En ese tiempo, el presidente de la República, en pleno ingreso al primer mundo con la firma del Tratado de Libre Comercio y su afición por el deporte -formó parte de la selección ecuestre previo a los Juegos Olímpicos de Moscú 1980-, esperó con ansia poder hacer gala de un deporte inmerso en su discurso. Esta es la segunda parte.

En Barcelona estuvo presente su hermano Raúl Salinas de Gortari, testigo de la transformación de un equipo frustrado por las circunstancias. Los resultados no llegaron y las medallas quedaron en el tintero, las palabras de los deportistas y dirigentes no han cambiado en un cuarto de siglo.

Esta es la segunda parte, del enlace vía telefónica entre Salinas de Gortari y Mercenario, el héroe solitario que cuatro años más tarde no podría calificar a los Juegos de Atlanta 96 al derrochar la fortuna del talento que tenía.

-Usted debe sentirse contento de haber alcanzado esta meta y de saber que hay muchos jóvenes que quieren ser como usted, entrenarse bien, dedicarse al deporte, alejarse de aquello que no les hace bien y poner siempre el esfuerzo adicional que se requiere.

Salinas de Gortari hace un comentario mientras la imagen de la televisión repite las escenas de la competencia: “Mire esa toma, que bonita, en ese momento, donde se ve el esfuerzo que usted le va poniendo, las ganas que tiene de llegar para alcanzar una medalla”.

Todo lo que dijo sobre Mercenario, a la postre fue su tumba deportiva y política también cuando trabajó para Enrique Peña Nieto en el Estado de México. Le responde Mercenario, en su momento de gloria.

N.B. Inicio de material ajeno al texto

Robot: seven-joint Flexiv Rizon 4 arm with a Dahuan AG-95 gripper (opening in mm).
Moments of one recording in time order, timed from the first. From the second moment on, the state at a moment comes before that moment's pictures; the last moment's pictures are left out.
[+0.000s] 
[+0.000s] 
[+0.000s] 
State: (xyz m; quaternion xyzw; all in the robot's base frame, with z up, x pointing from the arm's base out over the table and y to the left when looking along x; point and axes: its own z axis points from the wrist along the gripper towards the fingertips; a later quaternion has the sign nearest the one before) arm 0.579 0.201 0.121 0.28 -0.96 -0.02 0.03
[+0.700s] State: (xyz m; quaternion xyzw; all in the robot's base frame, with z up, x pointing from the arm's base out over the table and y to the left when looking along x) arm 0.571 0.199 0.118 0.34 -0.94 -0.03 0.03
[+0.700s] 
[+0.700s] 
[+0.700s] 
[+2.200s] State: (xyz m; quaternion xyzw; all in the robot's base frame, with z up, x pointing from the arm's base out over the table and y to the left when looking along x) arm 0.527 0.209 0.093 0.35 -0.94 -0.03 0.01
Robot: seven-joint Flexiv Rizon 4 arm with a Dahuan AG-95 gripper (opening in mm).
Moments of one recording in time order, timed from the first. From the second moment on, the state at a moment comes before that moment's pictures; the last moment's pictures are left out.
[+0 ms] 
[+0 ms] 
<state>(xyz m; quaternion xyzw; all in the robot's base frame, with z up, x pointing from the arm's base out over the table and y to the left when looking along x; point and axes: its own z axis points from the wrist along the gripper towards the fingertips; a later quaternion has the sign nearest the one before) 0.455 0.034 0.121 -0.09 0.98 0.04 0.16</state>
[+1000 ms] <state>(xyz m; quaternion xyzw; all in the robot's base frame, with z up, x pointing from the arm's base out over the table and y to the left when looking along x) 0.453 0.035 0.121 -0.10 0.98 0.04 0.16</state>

-Si señor presidente, estamos muy satisfechos todos, todo mi equipo, no únicamente un servidor, sino todos los que formamos parte del equipo mexicano, toda la delegación está contenta y repito muy agradecidos por todo el apoyo y yo creo que México se merece un triunfo, porque la gente como usted decía nos apoya muchísimo y nuestro México siempre ha estado al pendiente de deporte y yo creo que debemos de seguirle dando triunfos.

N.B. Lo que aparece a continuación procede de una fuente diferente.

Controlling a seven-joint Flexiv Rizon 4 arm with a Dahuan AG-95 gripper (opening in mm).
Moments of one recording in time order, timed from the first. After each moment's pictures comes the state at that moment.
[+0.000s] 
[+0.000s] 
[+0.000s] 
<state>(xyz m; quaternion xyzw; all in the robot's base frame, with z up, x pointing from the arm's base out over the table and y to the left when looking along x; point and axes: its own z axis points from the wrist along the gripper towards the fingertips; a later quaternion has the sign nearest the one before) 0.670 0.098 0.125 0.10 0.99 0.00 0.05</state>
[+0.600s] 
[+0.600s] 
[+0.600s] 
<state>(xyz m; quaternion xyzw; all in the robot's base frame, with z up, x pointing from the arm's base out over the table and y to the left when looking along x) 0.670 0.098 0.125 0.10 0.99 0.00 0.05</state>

-Oiga Carlos, ¿ya pudo descansar?

-Sí, gracias, señor, sí…

-¿Cómo sintió el calor, porque muchos hablaron de la humedad, otros hablaron de los jueces, pero usted no habló de nadie y usted llegó a la meta y sacó una medalla?

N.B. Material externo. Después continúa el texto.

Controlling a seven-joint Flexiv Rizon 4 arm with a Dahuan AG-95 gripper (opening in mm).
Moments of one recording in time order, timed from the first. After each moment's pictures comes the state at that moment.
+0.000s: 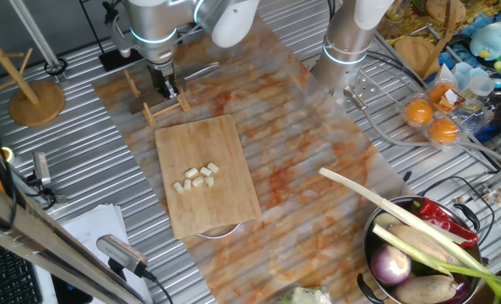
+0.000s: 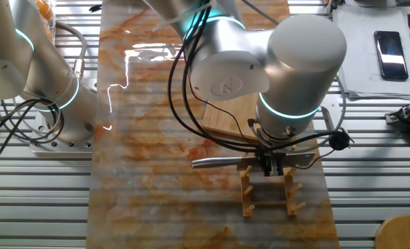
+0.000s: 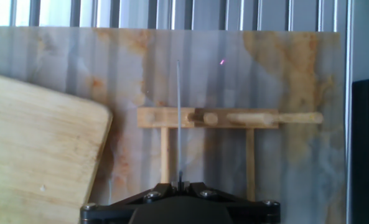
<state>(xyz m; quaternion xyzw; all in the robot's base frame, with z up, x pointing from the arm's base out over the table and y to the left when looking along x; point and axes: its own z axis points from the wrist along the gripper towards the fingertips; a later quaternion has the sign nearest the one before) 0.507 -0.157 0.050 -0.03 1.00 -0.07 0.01</state>
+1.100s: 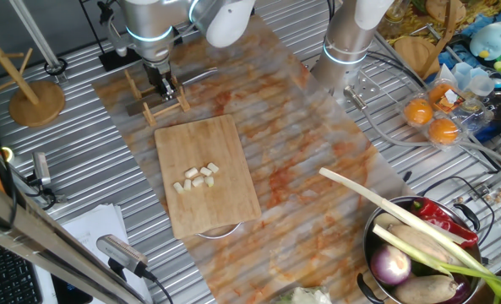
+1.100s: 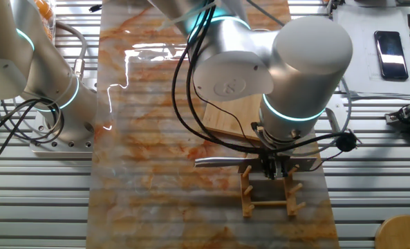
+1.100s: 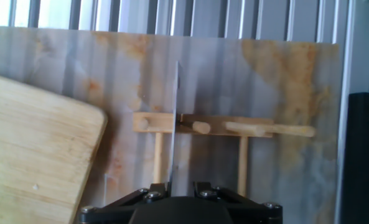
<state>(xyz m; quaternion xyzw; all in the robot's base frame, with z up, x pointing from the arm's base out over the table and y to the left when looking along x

-Bueno, si fueron condiciones difíciles para nuestra prueba, hay mucha humedad y mucho calor, pero hay que reconocer que las condiciones difíciles son para todos y había que intentar aguantar. Nos preparamos mucho, nos preparamos a conciencia y sabíamos que de antemano teníamos con que pelear.

Recordemos la voz de Salinas de Gortari, como si fuera un profesor que da clases de historia y pareciera que brota de algún libro de texto.